**WHAT YOU SHOULD DO**
Please set down all of the data below verbatim.

Collected data entries
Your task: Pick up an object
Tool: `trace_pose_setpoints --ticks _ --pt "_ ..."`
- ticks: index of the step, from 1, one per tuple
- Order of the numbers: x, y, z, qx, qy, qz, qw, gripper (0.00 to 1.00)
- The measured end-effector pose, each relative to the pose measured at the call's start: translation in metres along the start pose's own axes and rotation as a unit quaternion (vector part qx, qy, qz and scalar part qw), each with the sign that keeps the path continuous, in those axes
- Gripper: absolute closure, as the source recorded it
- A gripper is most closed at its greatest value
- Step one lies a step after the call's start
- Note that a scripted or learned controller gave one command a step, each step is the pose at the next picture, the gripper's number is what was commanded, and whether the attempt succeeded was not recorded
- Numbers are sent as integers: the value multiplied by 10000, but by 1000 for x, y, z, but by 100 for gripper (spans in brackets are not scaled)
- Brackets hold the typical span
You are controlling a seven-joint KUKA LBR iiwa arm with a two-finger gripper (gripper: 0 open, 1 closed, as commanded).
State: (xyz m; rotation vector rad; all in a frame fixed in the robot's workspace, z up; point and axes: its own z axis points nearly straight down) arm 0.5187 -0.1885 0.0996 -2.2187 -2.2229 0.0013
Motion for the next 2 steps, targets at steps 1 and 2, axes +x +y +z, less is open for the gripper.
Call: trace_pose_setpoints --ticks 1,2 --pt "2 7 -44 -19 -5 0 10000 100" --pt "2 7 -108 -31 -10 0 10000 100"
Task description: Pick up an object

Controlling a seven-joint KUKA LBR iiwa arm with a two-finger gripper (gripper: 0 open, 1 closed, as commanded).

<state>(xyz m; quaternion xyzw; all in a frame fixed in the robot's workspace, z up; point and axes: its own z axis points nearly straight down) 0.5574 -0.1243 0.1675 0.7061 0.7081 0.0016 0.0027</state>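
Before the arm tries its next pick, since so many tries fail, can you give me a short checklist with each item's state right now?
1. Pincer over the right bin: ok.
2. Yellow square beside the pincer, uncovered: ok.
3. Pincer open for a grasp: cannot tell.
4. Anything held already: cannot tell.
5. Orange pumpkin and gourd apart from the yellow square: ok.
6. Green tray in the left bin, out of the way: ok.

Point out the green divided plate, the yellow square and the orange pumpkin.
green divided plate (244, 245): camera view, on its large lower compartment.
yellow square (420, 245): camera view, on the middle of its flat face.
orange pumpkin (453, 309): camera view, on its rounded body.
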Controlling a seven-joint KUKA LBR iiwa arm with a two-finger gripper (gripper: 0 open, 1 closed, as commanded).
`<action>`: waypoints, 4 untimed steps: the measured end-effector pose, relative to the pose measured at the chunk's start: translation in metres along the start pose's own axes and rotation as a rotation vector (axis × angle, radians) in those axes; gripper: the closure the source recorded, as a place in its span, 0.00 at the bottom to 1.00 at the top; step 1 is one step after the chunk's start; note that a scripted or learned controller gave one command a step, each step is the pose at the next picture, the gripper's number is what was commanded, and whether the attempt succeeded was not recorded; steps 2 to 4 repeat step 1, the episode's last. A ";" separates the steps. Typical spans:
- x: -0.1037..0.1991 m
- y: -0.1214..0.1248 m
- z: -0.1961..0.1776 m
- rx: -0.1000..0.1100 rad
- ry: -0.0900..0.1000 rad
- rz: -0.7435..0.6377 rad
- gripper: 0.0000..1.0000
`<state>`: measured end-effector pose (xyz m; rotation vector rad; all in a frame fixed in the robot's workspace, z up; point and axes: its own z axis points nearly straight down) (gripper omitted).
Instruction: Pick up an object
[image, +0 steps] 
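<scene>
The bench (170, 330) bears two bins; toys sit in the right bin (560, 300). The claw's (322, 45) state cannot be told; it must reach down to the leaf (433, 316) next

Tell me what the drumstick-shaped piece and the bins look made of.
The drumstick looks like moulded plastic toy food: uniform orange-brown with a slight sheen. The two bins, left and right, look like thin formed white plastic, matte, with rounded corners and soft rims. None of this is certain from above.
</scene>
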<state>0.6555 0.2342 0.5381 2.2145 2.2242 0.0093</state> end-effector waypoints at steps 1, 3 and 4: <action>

**WRITTEN RESPONSE**
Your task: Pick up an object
Tool: `trace_pose_setpoints --ticks _ --pt "_ ..."`
- ticks: index of the step, from 1, one per tuple
- Order of the numbers: x, y, z, qx, qy, qz, qw, gripper (0.00 to 1.00)
- The measured end-effector pose, each relative to the pose measured at the call's start: translation in metres along the start pose's own axes and rotation as a unit quaternion (vector part qx, qy, qz and scalar part qw), each with the sign that keeps the path continuous, in those axes
- Gripper: absolute closure, as the source recorded it
- A gripper is most closed at its greatest value
- Step one lies a step after the call's start
- Note that a scripted or learned controller gave one command a step, each step is the pose at the next picture, the gripper's number is what was commanded, and whether the attempt succeeded was not recorded
- Numbers are sent as integers: the value multiplied by 10000, but by 1000 for x, y, z, but by 100 for gripper (spans in brackets are not scaled)
- Brackets hold the typical span
You are controlling a seven-joint KUKA LBR iiwa arm with a two-finger gripper (gripper: 0 open, 1 closed, as commanded).
State: (xyz m; rotation vector rad; all in a frame fixed in the robot's workspace, z up; point and axes: its own z axis points nearly straight down) arm 0.5187 -0.1885 0.0996 -2.2187 -2.2229 0.0013
Motion for the next 2 steps, targets at steps 1 and 2, axes +x +y +z, less is open for the gripper.
Call: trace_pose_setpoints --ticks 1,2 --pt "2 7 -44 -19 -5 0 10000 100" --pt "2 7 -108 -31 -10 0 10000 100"
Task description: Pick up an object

Controlling a seven-joint KUKA LBR iiwa arm with a two-finger gripper (gripper: 0 open, 1 closed, as commanded).

<state>(xyz m; quaternion xyzw; all in a frame fixed in the robot's workspace, z up; point and axes: its own z axis points nearly straight down) 0.5574 -0.1243 0.1675 0.7061 0.7081 0.0016 0.0027</state>
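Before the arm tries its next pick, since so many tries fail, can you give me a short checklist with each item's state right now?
1. Pincer over the right bin: ok.
2. Yellow square beside the pincer, uncovered: ok.
3. Pincer open for a grasp: cannot tell.
4. Anything held already: cannot tell.
5. Orange pumpkin and gourd apart from the yellow square: ok.
6. Green tray in the left bin, out of the way: ok.

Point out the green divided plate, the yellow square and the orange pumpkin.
green divided plate (244, 245): camera view, on its large lower compartment.
yellow square (420, 245): camera view, on the middle of its flat face.
orange pumpkin (453, 309): camera view, on its rounded body.
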Controlling a seven-joint KUKA LBR iiwa arm with a two-finger gripper (gripper: 0 open, 1 closed, as commanded).
`<action>`: waypoints, 4 untimed steps: the measured end-effector pose, relative to the pose measured at the chunk's start: translation in metres along the start pose's own axes and rotation as a rotation vector (axis × angle, radians) in those axes; gripper: the closure the source recorded, as a place in its span, 0.00 at the bottom to 1.00 at the top; step 1 is one step after the chunk's start; note that a scripted or learned controller gave one command a step, each step is the pose at the next picture, the gripper's number is what was commanded, and whether the attempt succeeded was not recorded; steps 2 to 4 repeat step 1, the episode's last. A ";" separates the steps. Typical spans:
- x: -0.1037..0.1991 m
- y: -0.1214..0.1248 m
- z: -0.1961..0.1776 m
- rx: -0.1000..0.1100 rad
- ry: -0.0900..0.1000 rad
- rz: -0.7435..0.6377 rad
- gripper: 0.0000..1.0000
`<state>`: measured end-effector pose (xyz m; rotation vector rad; all in a frame fixed in the robot's workspace, z up; point and axes: its own z axis points nearly straight down) (gripper omitted).
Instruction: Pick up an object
[image, +0 steps] 
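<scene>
The bench (170, 330) bears two bins; toys sit in the right bin (560, 300). The claw's (322, 45) state cannot be told; it must reach down to the leaf (433, 316) next

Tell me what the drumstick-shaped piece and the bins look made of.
The drumstick looks like moulded plastic toy food: uniform orange-brown with a slight sheen. The two bins, left and right, look like thin formed white plastic, matte, with rounded corners and soft rims. None of this is certain from above.
</scene>
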<state>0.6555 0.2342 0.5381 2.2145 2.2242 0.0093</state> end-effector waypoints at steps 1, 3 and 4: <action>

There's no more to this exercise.